Analytical Model and Planar Magnetic Solution for Parallelization Surges in Switched-Capacitor and Series/Parallel Multilevel Circuits

Cascaded multilevel converters are pivotal in various applications, including offshore wind energy, power transmission, large drives, or reconfigurable battery systems. Enabling parallel connectivity in these converters enhances their scalability and flexibility and introduces features such as sensorless voltage balancing and reduced source impedance. Nonetheless, parallelization comes with challenges in managing current surges in the presence of significant voltage differences between modules and/or low inter-module impedance. Previous research primarily examined the energy loss during this process, assuming parallelization intervals significantly longer than the time required for energy exchange. However, we found the oscillatory balancing dynamics between parallelized modules and switching can interact. This article characterizes paralleling dynamics with a generalized analytical model.
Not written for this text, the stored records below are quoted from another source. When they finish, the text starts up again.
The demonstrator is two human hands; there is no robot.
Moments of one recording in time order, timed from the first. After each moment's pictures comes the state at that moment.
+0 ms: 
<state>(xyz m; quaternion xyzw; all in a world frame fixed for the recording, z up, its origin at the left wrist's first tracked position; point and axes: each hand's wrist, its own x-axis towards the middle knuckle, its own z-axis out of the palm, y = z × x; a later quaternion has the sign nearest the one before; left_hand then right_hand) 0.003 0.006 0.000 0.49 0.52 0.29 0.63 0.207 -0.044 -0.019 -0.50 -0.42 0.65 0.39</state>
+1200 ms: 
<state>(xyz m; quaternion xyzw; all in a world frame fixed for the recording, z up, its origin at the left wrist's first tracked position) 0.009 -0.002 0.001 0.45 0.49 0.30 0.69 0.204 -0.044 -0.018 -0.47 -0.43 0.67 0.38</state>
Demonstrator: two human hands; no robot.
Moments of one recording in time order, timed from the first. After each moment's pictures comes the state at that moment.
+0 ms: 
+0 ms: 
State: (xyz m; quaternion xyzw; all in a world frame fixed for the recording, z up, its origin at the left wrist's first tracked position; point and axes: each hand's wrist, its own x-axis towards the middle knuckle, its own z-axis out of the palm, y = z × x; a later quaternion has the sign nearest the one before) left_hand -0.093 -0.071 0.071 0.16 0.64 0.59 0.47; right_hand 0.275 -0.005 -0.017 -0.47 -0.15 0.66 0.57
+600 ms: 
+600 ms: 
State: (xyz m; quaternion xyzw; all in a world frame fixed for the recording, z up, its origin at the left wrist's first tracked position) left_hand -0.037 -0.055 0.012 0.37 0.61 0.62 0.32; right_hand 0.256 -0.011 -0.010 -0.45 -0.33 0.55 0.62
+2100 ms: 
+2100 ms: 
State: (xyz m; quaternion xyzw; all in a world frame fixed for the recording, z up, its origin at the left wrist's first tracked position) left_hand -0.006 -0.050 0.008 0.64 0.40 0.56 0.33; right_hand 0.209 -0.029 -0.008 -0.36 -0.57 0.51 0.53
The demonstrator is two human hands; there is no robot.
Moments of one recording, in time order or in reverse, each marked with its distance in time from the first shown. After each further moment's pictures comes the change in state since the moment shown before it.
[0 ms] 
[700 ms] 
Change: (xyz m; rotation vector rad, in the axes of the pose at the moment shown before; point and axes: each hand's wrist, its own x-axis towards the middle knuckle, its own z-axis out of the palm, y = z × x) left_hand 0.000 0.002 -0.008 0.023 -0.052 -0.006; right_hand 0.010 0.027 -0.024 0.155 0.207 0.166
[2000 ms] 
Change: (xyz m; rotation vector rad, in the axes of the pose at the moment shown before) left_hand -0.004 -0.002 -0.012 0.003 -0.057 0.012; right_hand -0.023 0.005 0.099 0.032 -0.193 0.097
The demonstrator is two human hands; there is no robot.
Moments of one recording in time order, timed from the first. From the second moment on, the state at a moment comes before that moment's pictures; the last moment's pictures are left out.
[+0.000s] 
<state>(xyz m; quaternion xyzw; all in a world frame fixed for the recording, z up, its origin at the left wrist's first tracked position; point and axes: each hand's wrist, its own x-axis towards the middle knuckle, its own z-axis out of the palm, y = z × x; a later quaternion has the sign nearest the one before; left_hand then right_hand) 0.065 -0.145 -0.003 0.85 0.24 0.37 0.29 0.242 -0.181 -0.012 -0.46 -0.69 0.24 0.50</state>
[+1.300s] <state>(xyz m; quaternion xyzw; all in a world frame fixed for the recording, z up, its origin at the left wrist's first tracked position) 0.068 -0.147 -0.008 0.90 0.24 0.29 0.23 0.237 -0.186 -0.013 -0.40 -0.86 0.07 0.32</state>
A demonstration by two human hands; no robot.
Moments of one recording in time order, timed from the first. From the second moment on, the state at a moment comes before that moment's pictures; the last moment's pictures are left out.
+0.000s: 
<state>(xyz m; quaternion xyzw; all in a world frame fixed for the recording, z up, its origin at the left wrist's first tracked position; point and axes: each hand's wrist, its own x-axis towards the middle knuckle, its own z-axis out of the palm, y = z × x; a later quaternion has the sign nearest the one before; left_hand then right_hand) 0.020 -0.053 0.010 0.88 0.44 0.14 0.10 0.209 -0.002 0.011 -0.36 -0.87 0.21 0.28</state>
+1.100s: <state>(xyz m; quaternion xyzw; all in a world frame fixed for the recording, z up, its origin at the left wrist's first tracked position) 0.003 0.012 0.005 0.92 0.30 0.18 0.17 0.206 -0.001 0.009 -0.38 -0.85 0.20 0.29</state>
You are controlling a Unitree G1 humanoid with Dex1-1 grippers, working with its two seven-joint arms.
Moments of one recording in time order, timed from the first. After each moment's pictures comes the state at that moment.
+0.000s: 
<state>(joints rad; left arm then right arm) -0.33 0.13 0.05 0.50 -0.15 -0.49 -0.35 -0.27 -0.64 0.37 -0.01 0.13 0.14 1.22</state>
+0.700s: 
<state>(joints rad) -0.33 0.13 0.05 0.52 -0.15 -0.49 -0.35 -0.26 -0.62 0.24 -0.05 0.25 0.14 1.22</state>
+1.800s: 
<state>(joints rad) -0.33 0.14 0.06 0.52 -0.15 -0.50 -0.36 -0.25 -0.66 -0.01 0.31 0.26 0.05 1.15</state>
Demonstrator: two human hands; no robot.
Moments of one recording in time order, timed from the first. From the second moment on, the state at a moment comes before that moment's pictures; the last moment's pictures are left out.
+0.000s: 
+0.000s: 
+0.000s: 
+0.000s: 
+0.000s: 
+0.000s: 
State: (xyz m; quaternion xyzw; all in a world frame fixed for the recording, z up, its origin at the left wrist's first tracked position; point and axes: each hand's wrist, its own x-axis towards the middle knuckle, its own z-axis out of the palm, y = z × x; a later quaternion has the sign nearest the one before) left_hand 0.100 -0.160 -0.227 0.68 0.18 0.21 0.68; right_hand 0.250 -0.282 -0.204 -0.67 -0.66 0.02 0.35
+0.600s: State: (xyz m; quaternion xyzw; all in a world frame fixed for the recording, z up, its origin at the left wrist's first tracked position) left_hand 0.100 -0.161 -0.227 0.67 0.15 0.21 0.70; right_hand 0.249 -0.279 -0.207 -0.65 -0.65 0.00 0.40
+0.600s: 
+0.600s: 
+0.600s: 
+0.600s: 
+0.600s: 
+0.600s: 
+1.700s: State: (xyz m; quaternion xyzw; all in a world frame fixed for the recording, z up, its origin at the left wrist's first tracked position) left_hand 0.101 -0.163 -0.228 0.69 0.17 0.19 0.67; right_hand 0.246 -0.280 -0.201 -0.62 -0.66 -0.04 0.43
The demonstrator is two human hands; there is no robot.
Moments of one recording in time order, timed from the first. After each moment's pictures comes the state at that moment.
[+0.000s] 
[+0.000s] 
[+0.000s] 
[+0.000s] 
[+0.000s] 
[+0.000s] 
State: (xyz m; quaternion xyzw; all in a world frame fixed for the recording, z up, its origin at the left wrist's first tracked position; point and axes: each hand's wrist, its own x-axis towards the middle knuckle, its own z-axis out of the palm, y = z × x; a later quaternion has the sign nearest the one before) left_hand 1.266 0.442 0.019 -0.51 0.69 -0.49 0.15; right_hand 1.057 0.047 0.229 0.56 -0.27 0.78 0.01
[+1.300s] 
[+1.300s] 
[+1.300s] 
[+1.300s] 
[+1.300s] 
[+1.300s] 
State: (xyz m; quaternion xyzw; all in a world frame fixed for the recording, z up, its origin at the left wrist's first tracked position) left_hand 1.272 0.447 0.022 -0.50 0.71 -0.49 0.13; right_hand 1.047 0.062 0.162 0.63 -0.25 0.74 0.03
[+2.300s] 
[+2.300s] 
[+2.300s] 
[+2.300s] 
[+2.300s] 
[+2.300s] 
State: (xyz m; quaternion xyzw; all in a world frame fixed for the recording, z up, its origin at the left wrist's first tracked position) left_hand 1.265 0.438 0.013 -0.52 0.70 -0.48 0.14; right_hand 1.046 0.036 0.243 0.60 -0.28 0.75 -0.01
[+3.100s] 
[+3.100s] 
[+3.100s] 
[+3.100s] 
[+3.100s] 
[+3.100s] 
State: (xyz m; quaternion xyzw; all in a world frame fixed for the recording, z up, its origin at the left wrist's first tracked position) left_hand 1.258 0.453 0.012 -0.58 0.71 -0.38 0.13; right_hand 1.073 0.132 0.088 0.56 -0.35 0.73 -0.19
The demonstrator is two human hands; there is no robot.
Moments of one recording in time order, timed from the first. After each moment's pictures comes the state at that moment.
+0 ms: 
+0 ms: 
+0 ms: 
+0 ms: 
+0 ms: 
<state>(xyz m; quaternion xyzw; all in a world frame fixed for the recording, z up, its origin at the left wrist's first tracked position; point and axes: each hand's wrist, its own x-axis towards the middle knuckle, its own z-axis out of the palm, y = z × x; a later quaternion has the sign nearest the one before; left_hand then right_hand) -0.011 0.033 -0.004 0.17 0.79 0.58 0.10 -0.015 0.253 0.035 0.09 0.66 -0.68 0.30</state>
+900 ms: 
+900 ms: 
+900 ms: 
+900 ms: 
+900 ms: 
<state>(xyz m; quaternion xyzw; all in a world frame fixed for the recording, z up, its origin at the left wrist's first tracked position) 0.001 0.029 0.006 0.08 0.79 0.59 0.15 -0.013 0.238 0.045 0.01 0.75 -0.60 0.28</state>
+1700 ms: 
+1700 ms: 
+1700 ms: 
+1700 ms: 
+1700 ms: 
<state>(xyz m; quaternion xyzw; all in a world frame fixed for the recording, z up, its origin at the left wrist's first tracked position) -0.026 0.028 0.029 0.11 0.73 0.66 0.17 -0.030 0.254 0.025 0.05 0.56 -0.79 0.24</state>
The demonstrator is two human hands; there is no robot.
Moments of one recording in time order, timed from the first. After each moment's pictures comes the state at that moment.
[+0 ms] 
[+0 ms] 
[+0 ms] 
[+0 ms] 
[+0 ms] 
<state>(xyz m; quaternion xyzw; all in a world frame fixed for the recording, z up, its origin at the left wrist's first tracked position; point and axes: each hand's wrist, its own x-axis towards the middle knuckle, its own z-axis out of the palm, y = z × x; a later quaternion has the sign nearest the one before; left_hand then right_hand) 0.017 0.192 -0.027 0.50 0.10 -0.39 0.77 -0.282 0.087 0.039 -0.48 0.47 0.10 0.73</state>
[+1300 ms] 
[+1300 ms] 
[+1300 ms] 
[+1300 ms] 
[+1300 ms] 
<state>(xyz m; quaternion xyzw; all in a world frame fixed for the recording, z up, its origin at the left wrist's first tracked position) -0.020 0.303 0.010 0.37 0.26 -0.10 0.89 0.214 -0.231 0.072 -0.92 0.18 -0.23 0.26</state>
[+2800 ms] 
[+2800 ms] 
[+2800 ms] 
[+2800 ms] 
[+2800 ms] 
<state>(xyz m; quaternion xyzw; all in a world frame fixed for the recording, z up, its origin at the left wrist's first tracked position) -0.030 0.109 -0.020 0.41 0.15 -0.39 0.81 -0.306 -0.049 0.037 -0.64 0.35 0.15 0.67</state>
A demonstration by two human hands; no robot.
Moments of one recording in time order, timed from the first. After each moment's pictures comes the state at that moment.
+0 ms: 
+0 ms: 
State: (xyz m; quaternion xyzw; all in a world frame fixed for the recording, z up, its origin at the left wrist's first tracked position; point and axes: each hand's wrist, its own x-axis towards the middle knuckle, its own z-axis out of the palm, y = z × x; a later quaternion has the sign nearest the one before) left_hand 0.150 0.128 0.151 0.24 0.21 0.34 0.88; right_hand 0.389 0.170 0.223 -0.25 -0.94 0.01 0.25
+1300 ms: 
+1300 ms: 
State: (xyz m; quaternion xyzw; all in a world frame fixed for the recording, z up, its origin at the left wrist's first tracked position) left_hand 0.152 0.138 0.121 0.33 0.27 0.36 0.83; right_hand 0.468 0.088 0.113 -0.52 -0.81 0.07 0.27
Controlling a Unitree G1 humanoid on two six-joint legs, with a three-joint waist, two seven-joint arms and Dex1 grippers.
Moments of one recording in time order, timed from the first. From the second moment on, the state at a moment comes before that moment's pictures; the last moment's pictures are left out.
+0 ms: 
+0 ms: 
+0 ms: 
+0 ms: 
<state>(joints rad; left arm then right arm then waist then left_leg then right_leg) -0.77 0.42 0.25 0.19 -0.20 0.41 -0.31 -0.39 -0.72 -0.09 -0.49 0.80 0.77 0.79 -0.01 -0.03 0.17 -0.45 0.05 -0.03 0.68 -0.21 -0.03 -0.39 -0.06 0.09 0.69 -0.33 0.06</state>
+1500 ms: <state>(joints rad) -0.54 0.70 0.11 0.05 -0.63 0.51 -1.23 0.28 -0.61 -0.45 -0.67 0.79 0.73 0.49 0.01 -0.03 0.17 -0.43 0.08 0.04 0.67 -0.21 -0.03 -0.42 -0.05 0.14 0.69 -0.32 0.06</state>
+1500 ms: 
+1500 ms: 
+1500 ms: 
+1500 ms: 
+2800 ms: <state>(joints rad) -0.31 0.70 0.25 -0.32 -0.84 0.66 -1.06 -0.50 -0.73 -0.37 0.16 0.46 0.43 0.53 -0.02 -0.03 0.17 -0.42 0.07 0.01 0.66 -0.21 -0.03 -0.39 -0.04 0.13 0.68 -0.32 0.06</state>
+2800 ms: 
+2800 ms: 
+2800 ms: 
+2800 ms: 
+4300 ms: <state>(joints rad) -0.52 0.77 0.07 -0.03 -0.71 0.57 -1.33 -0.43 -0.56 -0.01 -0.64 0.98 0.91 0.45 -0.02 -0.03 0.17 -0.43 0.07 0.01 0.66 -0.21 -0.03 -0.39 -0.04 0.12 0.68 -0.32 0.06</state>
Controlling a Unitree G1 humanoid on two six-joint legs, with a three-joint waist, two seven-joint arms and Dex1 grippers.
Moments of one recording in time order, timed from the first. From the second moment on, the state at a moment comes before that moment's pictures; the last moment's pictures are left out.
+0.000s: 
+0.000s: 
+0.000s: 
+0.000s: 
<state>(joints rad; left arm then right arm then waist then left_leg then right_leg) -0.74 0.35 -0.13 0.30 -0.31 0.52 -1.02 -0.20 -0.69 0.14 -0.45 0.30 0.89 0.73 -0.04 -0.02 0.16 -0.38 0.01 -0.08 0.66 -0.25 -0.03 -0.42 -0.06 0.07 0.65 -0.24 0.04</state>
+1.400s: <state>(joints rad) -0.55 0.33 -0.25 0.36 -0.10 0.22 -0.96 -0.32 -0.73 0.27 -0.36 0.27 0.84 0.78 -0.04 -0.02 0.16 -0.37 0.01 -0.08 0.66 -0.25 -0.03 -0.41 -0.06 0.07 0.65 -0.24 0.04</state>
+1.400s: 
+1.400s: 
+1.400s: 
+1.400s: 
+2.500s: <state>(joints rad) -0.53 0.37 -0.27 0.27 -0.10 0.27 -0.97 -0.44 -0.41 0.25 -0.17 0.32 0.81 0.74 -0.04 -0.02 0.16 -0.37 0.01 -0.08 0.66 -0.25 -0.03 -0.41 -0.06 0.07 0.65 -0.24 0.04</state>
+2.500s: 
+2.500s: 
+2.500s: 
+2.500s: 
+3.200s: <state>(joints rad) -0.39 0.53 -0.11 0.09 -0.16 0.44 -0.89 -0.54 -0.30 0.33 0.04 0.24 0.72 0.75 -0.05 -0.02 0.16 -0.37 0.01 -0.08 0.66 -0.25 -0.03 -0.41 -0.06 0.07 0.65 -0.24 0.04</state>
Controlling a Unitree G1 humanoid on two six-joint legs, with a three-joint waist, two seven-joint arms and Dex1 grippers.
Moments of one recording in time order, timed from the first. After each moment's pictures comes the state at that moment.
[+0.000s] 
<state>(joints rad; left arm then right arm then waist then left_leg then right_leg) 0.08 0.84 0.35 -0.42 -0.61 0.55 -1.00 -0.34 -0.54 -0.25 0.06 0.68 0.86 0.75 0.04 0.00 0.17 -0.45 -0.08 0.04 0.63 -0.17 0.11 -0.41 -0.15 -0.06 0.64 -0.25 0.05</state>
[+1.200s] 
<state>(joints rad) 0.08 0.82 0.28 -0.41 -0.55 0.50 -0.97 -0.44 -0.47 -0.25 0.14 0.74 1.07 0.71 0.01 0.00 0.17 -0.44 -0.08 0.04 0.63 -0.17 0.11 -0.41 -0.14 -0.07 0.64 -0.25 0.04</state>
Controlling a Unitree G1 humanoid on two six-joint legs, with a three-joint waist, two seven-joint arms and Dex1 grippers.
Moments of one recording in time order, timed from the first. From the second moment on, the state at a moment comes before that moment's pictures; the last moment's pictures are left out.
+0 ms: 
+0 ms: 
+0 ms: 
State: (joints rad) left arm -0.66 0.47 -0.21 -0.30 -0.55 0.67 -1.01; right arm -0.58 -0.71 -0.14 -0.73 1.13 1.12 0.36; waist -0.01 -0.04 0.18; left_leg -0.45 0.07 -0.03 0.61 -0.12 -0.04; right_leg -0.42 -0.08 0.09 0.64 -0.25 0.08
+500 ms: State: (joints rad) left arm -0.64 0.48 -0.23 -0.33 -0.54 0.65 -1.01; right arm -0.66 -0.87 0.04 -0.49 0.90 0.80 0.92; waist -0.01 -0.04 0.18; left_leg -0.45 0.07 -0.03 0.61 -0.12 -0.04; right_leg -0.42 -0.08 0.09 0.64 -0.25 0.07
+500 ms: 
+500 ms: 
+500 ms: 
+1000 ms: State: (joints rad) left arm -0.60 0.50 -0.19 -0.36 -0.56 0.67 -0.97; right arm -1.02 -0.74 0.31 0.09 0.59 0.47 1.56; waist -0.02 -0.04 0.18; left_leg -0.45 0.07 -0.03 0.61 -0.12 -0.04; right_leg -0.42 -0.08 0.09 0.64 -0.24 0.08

This model covers both scenarios where the switching and equilibrium are independent or interacting. Additionally, we introduce a compact module interconnection with engineered inductance to suppress the parallelization current surge. We validated our analytical model and tested the current surge mitigation on an experimental prototype. The practical implementation of the module interconnection with engineered differential-mode inductance reduced the current surge by 86.5% and the voltage overshoot by 42%, which consequently enhance the system efficiency by 2.2%.